§ **Brief**: Lines to return, exactly: from the line with "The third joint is" to the line with "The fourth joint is" in the entries below, both included.

§ **Source records**:
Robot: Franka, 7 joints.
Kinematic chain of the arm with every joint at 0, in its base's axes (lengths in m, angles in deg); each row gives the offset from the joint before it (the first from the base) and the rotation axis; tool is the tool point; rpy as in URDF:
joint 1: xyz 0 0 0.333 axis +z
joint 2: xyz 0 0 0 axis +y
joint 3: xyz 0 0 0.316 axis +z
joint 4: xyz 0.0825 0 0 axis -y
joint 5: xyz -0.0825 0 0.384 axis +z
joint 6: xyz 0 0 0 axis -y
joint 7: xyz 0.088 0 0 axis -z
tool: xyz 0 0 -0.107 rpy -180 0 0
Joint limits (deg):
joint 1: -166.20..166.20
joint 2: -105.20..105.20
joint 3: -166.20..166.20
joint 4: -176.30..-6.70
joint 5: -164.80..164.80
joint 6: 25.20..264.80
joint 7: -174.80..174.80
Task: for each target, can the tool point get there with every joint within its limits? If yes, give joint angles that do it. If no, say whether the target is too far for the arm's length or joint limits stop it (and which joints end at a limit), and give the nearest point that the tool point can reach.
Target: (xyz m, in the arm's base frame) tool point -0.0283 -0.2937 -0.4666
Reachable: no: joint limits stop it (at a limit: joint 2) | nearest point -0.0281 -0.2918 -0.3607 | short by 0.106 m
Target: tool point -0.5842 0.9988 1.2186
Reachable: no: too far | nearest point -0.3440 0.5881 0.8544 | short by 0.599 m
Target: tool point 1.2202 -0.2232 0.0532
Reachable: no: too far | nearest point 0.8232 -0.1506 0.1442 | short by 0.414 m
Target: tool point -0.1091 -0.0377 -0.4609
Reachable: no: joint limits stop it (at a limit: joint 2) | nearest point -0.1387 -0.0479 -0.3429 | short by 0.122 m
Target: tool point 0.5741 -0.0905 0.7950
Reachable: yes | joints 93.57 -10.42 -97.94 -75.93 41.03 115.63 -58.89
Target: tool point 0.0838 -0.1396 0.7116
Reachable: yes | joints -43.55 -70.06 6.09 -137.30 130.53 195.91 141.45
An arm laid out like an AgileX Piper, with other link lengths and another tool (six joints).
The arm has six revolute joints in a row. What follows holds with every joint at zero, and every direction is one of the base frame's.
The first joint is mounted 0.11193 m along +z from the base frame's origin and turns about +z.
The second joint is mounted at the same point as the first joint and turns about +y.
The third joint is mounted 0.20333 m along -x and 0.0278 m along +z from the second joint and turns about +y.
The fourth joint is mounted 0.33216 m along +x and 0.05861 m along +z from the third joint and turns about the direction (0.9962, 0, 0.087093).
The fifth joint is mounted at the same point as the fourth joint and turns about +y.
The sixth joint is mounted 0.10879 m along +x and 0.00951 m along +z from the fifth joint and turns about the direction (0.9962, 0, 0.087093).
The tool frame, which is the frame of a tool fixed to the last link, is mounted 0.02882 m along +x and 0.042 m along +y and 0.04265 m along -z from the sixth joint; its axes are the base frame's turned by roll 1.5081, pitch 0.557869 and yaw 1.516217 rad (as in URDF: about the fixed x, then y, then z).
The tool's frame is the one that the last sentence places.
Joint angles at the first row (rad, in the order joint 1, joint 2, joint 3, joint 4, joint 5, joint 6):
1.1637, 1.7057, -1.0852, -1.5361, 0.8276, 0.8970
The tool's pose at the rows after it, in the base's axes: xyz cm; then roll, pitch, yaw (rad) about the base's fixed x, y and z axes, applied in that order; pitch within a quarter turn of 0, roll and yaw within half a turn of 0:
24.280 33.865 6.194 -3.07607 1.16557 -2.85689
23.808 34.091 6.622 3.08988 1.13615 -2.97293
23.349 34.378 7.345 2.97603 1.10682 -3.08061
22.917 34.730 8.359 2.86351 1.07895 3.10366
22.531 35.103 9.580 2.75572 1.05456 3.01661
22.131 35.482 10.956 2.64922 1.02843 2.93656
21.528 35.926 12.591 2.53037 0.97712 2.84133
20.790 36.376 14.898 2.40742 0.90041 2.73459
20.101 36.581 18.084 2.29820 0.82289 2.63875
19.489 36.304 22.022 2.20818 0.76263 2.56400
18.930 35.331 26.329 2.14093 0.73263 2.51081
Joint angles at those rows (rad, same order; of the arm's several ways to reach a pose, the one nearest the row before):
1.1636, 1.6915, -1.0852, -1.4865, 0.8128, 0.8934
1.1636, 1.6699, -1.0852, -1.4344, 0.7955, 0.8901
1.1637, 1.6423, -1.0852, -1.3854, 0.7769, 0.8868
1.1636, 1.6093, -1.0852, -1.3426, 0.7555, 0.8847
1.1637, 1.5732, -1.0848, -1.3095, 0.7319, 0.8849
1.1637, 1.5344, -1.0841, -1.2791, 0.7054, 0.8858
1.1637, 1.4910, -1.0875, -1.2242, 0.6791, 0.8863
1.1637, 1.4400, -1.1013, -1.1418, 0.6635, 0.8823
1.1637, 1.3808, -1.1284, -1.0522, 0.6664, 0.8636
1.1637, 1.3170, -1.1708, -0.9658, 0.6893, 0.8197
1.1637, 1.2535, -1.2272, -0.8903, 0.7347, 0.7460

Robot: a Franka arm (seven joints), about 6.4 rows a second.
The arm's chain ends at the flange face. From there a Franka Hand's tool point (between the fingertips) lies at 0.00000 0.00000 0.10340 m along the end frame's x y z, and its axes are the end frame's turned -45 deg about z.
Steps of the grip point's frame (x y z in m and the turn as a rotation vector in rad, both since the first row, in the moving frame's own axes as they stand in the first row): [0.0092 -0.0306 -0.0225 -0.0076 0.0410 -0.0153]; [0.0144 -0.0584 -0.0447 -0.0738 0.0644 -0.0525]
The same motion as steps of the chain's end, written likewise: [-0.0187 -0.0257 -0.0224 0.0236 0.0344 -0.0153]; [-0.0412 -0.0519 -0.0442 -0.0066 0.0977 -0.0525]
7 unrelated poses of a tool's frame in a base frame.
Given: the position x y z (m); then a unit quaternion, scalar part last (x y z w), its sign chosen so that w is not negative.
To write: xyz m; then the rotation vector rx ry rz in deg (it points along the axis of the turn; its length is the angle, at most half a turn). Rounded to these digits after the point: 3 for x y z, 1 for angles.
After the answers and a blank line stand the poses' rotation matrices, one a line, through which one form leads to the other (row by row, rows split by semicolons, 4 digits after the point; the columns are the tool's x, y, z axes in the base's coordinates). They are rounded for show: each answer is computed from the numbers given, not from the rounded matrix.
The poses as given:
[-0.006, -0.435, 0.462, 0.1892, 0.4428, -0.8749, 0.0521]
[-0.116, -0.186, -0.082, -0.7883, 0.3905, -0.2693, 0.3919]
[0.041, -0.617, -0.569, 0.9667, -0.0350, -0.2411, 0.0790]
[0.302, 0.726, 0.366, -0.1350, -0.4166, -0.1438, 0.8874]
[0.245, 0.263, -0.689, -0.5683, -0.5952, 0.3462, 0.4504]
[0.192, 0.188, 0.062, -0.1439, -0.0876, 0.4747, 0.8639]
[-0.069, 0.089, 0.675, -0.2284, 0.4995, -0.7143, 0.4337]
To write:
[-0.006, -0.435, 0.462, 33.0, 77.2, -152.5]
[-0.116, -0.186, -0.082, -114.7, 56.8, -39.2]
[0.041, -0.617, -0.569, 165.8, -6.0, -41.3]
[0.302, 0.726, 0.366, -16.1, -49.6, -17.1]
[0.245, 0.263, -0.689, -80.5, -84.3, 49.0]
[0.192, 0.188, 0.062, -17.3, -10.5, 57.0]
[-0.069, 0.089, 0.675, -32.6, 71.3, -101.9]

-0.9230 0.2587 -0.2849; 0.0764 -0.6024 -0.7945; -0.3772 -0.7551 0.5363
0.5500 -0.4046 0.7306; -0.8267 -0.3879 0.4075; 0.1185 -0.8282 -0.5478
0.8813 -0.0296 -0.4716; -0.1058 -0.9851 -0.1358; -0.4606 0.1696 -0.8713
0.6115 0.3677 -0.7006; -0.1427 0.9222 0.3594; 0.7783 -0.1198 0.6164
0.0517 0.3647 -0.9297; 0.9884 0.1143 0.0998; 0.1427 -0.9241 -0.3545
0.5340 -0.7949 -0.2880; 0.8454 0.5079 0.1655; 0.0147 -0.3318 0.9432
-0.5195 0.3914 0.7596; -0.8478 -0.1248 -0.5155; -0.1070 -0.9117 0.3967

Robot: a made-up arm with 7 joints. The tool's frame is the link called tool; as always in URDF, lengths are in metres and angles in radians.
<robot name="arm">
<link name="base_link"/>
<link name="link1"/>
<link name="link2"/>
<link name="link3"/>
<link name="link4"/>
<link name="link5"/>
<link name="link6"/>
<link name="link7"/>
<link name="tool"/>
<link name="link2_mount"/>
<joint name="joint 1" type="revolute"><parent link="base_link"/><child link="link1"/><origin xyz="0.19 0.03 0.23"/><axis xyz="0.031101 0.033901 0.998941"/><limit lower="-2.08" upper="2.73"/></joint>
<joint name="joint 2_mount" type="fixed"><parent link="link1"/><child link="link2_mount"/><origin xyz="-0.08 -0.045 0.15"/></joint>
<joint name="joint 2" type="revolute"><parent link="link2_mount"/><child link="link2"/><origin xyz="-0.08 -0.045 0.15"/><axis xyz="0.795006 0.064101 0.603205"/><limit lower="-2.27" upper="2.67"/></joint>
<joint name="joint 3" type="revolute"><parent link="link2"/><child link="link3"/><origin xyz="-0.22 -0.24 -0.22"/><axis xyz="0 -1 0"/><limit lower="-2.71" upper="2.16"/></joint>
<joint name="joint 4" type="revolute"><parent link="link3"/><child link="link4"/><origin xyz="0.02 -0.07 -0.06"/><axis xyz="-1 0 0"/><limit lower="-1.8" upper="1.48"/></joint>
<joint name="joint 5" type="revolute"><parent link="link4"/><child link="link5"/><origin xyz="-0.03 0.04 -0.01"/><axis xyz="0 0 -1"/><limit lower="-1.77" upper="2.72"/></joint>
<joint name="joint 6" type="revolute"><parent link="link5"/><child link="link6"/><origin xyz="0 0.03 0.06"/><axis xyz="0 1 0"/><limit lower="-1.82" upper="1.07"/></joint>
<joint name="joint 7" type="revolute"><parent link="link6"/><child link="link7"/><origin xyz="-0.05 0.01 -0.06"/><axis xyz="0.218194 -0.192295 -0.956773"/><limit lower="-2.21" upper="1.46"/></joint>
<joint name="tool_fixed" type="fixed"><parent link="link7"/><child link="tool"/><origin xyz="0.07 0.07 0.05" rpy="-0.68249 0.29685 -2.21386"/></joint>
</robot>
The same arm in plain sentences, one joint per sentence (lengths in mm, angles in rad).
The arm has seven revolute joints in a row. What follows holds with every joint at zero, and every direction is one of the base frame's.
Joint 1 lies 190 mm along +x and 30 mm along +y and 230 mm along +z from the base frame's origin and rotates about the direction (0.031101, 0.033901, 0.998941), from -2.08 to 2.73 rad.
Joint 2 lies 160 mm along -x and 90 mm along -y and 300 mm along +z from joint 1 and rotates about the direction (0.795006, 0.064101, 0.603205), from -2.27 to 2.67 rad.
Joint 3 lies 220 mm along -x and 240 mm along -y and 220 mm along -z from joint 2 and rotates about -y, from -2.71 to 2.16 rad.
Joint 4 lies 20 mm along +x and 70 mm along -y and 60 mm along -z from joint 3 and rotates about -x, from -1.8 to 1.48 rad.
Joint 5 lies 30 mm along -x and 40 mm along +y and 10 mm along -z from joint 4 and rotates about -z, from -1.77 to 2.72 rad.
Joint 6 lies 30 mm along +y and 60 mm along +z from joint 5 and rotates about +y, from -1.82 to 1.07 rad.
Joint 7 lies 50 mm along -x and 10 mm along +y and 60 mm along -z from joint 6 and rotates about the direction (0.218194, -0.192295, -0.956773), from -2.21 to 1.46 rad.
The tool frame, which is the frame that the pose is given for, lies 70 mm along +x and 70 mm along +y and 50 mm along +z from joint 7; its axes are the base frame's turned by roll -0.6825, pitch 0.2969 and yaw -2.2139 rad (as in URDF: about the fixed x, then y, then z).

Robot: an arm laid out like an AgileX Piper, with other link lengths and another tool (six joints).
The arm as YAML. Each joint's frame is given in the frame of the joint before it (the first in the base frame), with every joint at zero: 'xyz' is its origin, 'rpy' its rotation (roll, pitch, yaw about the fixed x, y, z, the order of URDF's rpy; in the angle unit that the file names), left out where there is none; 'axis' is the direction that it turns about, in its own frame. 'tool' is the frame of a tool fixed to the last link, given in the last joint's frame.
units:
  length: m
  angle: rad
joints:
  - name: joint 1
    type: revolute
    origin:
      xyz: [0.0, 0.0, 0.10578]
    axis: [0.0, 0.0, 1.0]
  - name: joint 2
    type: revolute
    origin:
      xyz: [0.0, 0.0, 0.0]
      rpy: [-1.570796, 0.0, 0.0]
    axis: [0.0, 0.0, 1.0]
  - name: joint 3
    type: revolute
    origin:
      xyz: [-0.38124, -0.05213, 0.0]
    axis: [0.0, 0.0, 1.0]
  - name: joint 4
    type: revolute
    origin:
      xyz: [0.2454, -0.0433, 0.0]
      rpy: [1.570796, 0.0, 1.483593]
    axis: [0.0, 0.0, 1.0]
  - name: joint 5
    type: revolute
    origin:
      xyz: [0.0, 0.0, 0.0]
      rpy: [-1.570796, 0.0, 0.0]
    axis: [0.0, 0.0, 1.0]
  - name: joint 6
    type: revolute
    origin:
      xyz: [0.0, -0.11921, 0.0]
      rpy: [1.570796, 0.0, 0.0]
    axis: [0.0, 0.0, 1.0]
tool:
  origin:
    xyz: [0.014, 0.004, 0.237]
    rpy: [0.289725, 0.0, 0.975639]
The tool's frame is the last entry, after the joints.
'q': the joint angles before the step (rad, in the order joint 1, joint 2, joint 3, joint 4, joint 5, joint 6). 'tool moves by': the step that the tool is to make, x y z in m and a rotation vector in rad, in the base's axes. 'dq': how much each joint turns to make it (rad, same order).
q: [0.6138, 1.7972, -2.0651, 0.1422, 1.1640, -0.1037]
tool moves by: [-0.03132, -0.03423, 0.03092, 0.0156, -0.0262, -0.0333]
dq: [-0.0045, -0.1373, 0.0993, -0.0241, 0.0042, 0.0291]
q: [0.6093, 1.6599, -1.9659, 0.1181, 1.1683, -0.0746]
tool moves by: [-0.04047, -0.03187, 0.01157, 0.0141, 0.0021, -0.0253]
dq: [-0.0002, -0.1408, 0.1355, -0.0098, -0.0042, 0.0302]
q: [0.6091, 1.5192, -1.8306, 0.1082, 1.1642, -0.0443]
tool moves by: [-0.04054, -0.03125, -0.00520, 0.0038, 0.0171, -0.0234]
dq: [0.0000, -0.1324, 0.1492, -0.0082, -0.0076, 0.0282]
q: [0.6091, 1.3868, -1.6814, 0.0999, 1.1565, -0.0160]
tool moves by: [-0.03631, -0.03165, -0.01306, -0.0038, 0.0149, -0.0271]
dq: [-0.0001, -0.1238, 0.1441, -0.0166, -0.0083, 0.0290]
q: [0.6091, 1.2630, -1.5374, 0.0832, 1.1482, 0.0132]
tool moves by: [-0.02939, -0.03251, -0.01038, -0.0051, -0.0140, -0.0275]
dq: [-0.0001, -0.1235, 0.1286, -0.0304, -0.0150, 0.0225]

§ **Result below**:
The third joint is mounted 0.20333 m along -x and 0.0278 m along +z from the second joint and turns about +y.
The fourth joint is mounted 0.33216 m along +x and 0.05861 m along +z from the third joint and turns about the direction (0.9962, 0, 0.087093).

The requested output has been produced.